三分师徒,七分道友
"大师!您有千余名出家弟子,百万在家信徒,您是怎么领导他们的?"每回我在受访时,听到这个问题,就不禁想起我伟大的师父志开上人曾对我说过的话:"三分师徒,七分道友。"他是栖霞佛学院的院长,平日不苟言笑,对我十分严厉,但是从好几件小事情来看,他其实是一位通达事理的长者。
记忆最深刻的是,有一天早课刚完,天色未明,大家正在晨跑,我发现一条人影戴着帽子在前漫步,于是我以班长身份,大叫一声:"你这个拖拉鬼,还不快一点跟上前面的人!"再定睛一看,竟然是院长家师啊!他居然没有生气,反而还对我微微笑着。他虽然经常对我责深言切,但有的时候,他也给我转圜的余地,让我感到他不仅是一位良师,也是一位益友。
在我心目中,家师真正的好,不仅在于他的明理严教,也在他那恢宏的器识与开阔的胸襟。从大陆到台湾,从丛林道场到子孙寺院,我见过不少师父,他们收徒弟进来,或服侍防老,或继承家庙,或为谋道粮,或增添气势,而我伟大的家师则送我到各处参学苦修,让我在大众中熏修磨炼。
一九四九年,家师听说我将赴台湾参访,不仅办斋送行,还给我两枚银圆以备途中不时之需。家师那种为众育徒的慈心悲愿永远深印在我心中。
自古以来,前辈大德们的师徒传灯,心心相印,我只能仰望羡慕,何敢相比?何况我一生中,为徒不孝,为师不严,但想到恩师和古德所云"三分师徒,七分道友",确实是我戮力以赴的目标。
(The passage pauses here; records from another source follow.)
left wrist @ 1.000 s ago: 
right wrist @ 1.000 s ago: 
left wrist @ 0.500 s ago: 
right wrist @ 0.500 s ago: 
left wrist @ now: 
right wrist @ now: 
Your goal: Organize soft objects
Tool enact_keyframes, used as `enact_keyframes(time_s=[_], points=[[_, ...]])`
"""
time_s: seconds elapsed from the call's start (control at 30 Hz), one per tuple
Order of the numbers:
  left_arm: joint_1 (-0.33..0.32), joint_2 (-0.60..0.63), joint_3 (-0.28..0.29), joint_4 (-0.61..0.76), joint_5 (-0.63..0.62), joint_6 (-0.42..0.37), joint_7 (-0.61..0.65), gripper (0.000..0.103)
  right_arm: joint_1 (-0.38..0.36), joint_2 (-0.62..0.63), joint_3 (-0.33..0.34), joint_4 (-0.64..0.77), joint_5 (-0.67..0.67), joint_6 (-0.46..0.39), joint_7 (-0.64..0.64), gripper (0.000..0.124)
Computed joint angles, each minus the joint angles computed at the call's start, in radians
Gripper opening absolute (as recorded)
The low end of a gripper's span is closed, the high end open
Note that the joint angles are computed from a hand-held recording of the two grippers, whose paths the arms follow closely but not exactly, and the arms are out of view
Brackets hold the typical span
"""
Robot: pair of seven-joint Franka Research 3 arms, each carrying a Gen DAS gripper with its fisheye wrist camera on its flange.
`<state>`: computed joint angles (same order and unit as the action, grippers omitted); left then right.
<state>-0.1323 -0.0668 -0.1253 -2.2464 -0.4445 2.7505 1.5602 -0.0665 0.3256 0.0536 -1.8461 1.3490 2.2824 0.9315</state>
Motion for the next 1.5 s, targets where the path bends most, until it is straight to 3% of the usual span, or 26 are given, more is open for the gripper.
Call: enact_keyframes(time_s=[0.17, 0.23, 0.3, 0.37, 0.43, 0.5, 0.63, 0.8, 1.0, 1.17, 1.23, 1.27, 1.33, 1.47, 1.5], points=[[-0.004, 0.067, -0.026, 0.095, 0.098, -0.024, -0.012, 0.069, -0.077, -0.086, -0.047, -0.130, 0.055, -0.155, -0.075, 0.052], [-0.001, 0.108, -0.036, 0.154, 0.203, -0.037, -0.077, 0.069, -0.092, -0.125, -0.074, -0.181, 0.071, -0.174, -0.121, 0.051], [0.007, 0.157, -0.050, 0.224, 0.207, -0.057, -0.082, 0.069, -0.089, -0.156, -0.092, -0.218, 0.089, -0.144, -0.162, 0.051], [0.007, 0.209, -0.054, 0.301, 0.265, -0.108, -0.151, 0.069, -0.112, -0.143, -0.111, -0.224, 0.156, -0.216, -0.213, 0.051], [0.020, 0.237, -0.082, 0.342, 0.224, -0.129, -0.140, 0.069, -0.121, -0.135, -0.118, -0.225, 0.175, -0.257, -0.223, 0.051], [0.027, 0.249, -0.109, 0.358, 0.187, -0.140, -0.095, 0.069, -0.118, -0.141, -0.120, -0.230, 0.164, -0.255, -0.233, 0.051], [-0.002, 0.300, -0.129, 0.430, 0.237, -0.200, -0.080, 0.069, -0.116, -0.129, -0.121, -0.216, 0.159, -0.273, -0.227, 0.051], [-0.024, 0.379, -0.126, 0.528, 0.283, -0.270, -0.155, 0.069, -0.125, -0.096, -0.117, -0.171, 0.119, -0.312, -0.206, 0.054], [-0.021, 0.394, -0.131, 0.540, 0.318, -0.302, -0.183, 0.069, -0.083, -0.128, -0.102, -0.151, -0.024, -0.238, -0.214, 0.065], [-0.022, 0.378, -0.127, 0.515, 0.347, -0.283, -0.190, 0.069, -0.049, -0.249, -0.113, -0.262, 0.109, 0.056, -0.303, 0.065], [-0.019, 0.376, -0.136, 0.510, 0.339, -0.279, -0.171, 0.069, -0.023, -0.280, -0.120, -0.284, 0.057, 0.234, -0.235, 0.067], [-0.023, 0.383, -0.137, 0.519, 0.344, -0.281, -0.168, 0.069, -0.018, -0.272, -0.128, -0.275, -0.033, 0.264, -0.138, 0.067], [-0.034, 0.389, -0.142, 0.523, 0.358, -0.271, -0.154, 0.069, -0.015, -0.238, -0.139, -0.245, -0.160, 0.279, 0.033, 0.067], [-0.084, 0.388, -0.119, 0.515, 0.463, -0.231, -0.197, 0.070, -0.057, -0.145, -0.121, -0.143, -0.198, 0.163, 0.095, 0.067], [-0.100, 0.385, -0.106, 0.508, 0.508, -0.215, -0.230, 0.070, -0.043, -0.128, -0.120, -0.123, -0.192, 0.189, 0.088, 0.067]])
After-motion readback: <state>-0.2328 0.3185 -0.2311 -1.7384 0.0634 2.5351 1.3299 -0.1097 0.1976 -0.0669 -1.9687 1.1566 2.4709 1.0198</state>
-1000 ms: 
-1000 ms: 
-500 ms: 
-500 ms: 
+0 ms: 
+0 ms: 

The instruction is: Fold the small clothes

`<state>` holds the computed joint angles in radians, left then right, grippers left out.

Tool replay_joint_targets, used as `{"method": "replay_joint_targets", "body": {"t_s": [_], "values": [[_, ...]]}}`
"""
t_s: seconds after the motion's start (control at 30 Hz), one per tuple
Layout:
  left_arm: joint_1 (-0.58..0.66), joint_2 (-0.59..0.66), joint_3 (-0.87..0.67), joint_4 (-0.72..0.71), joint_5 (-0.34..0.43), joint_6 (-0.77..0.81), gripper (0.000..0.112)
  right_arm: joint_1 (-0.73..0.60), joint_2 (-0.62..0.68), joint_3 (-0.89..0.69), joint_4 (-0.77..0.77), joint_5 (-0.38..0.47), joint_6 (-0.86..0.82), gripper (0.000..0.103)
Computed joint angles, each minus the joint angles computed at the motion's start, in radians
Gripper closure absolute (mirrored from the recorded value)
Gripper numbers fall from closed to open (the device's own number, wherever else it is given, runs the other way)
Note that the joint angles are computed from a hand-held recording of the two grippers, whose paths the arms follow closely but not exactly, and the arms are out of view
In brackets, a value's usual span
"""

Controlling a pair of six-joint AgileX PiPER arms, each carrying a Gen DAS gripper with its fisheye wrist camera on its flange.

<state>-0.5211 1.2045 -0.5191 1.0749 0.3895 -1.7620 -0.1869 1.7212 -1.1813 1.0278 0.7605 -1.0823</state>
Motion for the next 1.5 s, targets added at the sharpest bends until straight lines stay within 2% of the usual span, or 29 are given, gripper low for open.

从家师的为教培才,我意识到收徒度众确是一件非同小可的重责大任,所以尽管刚来台湾时,曾有许多人想随我出家,但我自忖一介云水衲僧,居无定所,又没有自己的寺院道场,无法尽到教养的责任,岂不反而愧对弟子,故均予婉拒,转而介绍给其他善知识。像慧瑞、明藏、觉律、普晖等,都是在这些因缘下,皈投到印顺、白圣、月基及德熙法师等人座下。其他的在家徒众由我介绍到其他道场参学者,也是不计其数,像黄丽明三十年后,还是又回来拜我为师;翁觉华在如熹法师处忠心耿耿地奉献了四十载青春,不久前与我不期而遇,泪流满面,欲言又止,彼此虽无师徒传道之实,但这份佛法因缘也不曾因时移事迁而中断无痕。
数年前,我应邀到宏法寺、澄清寺等道场说法,有许多过去数十年前结缘的在家信徒见到我,向我跪哭,请求我原谅他们成为其他寺院的护法。其实我一生只是为佛教,为众生,为社会培育徒众,从没有想要占为己有,因此,我对他们说:"大家所拜的佛祖都是同一个,到哪一家寺院道场不都是一样吗?"
说起自己收徒剃度,是三十年前在雷音寺落脚以后的事了。最早的出家男女弟子是心平与慈嘉、慈怡、心如等数人,那时我虽然经济困窘,但还是勉力凑钱,发给他们红包,而且亲手为他们制作僧衣,从买布到染色,从剪裁到缝纫,都是我帮忙完成的。直到现在,我还记得当他们接到僧衣时那种欣喜的神情。
后来,我才知道当时在本省,需要身怀相当财物,并自备衣单者,方能如愿披剃,而我却常常为了成就弟子出家,不惜牺牲自我。记得曾有一个年幼女孩向我请求剃度,我答应她后,她竟然还附带条件:"我要先穿一次牛仔裤、玻璃丝袜后,才要发心出家。"于是,我从日本回来时,托人购买。通关时,关员开箱检查,取笑说:"出家人竟然买这些东西!"天下父母心,有谁能了解?
三十年前,还有一位徒众为学佛而逃离家门,我念他仓皇离家,没有携带一衣一物,所以即刻掏出五百元台币,没想到他却对我说:"那么俗气做什么?"二十多年前,一位小姐来山念书,我见她脚登高跟鞋,身穿迷你裙,来参加早晚课诵,于是拿了三千元给她,意在资助她添购海青、制服、棉被、文具等日用物品,她竟然当下拒绝,并且说道:"不要想用金钱来买动我的心!"